### WHAT IS REQUIRED
Each line of the data below that holds the word "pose" is to be reported in full.
- - - - -
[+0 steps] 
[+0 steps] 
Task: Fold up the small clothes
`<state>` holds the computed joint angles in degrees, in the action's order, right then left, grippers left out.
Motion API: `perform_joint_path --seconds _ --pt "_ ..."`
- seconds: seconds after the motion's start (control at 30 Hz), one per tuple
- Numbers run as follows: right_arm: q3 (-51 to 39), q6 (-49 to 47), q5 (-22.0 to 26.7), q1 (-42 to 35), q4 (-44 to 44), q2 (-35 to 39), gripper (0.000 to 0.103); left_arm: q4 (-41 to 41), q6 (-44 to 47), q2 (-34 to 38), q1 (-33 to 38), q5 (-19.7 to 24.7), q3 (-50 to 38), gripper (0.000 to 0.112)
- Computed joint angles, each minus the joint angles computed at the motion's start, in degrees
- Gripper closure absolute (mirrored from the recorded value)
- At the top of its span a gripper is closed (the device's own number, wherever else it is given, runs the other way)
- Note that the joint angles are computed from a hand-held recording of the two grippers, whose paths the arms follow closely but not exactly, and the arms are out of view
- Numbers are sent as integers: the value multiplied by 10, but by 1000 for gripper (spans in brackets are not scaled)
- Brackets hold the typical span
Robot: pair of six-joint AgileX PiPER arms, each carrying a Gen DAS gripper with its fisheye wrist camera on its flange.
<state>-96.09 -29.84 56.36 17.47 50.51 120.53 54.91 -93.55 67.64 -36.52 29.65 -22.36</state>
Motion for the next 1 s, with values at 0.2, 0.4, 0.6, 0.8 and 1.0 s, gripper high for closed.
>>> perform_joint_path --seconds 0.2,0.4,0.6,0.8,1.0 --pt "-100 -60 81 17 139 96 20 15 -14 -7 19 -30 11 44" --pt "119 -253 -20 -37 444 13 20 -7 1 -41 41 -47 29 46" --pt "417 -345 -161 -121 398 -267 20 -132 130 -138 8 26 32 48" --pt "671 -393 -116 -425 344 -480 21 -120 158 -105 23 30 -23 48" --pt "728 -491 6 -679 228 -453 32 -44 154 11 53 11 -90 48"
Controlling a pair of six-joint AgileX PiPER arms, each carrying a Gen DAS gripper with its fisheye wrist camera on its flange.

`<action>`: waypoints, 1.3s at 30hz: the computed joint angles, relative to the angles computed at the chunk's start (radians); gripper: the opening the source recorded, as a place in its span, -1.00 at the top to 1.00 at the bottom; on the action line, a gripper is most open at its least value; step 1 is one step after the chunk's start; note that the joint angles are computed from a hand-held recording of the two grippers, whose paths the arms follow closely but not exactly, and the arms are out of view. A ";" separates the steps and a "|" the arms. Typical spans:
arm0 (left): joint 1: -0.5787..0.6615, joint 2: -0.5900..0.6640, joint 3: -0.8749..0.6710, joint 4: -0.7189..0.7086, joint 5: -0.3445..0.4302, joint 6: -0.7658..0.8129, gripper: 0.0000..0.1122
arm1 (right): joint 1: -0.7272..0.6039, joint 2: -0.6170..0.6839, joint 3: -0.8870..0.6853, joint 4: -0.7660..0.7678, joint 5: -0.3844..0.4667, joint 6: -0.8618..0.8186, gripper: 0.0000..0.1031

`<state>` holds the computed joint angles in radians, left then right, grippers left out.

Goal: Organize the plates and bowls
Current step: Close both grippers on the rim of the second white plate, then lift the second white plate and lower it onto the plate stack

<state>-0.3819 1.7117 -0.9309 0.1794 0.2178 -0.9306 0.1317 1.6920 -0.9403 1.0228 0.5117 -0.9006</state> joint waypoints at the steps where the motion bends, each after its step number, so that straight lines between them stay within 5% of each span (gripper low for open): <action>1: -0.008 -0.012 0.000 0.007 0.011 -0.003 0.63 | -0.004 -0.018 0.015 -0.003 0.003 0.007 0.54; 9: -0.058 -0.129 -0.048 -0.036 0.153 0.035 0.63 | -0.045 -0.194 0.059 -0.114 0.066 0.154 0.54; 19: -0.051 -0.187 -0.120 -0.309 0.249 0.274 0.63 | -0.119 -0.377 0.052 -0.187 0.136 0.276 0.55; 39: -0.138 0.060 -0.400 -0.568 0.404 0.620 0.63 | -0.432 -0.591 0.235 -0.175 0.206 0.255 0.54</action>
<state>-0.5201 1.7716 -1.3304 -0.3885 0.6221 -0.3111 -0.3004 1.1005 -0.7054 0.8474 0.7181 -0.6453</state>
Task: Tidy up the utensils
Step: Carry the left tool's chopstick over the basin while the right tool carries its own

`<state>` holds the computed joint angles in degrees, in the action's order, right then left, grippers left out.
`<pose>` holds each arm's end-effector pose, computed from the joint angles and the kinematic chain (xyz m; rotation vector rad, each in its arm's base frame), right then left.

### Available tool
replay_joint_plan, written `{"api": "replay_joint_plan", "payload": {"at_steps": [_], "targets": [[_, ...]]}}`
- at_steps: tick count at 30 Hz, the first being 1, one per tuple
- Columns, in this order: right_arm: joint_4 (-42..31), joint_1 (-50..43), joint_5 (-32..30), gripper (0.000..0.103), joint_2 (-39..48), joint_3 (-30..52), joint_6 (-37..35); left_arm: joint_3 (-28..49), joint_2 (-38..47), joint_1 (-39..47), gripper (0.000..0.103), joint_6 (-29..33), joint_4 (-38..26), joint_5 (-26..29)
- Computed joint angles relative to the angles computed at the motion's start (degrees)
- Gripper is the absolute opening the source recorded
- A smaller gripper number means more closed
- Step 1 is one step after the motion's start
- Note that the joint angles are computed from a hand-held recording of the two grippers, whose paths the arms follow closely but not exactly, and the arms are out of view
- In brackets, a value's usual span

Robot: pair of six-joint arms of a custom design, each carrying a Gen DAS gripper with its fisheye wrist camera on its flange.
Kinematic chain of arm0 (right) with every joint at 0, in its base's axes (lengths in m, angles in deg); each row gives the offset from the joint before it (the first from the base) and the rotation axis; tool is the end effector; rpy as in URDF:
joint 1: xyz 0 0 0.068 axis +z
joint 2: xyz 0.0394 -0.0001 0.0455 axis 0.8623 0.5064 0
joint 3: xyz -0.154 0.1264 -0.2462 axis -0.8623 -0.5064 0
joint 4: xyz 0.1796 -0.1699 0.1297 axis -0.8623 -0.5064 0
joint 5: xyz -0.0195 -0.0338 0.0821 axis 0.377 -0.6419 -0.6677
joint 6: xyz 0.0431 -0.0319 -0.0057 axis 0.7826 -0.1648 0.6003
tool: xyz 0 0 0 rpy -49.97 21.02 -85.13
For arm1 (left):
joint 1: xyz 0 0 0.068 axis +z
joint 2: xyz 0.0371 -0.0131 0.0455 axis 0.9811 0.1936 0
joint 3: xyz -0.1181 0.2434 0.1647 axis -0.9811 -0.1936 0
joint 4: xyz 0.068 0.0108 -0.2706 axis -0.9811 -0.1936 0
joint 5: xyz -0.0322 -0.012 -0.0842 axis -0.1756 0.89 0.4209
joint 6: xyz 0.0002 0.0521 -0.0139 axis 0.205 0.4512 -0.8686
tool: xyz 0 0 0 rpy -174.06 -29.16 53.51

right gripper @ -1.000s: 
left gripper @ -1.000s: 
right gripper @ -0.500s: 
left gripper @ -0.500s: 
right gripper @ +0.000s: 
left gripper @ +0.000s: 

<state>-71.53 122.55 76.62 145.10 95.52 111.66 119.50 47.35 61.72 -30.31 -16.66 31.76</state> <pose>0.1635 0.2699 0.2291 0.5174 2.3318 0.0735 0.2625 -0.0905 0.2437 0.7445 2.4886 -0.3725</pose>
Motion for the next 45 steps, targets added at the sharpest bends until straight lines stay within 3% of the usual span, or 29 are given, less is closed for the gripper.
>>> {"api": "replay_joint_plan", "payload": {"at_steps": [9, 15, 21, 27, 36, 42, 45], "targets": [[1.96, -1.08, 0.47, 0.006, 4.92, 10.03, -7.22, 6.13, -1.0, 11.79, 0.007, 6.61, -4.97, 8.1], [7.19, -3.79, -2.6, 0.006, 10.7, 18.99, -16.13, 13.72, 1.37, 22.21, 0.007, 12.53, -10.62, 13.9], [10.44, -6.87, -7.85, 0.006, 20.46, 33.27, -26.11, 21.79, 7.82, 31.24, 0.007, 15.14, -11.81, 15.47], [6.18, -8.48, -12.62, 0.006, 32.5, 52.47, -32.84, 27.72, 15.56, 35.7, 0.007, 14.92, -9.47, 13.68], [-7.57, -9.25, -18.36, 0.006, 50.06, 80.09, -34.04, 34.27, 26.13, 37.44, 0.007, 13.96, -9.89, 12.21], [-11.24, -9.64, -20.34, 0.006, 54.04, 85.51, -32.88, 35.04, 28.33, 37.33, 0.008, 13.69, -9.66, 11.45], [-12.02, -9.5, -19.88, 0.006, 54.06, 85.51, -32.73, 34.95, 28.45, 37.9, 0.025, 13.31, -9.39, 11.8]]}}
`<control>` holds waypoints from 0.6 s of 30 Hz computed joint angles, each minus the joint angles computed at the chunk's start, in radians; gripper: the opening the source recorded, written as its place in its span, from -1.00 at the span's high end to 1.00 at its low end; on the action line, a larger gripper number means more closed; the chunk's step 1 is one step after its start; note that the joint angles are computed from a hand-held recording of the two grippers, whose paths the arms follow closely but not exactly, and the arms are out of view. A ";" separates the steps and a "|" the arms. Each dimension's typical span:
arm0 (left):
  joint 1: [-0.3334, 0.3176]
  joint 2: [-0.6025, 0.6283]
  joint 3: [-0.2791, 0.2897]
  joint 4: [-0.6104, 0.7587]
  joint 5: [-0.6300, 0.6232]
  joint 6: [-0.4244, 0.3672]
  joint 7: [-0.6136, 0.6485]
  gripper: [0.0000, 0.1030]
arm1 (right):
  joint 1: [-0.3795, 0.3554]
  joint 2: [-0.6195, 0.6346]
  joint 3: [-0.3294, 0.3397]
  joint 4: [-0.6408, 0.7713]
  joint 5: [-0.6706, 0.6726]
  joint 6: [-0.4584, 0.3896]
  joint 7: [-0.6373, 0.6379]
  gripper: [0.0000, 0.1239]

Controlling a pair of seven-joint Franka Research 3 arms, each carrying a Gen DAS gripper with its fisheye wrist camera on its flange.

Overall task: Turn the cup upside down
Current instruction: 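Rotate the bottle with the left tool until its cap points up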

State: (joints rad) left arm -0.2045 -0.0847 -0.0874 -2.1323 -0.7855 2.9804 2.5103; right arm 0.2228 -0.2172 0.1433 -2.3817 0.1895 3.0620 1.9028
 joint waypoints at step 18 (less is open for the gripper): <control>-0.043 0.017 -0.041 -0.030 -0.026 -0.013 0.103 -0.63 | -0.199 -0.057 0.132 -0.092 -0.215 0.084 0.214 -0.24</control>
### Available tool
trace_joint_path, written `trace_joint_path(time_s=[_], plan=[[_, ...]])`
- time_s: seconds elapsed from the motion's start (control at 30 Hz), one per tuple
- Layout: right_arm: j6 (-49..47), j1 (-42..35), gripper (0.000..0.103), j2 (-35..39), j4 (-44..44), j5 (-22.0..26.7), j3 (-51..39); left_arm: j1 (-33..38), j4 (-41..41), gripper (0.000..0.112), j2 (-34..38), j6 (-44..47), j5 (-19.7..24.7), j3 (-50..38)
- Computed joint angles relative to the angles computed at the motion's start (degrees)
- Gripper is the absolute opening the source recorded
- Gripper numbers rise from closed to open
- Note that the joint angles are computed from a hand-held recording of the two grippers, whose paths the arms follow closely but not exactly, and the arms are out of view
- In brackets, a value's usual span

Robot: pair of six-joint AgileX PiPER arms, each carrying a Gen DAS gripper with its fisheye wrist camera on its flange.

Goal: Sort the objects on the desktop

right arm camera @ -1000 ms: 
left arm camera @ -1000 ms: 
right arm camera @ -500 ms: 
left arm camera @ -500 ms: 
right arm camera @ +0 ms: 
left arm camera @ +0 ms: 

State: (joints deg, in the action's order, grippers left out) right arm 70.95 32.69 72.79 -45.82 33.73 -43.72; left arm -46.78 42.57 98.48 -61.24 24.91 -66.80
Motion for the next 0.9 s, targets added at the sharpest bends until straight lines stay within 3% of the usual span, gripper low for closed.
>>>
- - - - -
### REPLY TO THE TASK
`<pose>` holds each arm's end-effector pose, computed from the joint angles and the kinematic chain (xyz m; rotation vector rad, each in its arm's base frame), right then left.
<state>-71.53 122.55 76.62 145.10 95.52 111.66 119.50 47.35 61.72 -30.31 -16.66 31.76</state> <pose>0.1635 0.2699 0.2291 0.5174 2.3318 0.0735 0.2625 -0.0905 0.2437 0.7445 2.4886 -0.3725</pose>

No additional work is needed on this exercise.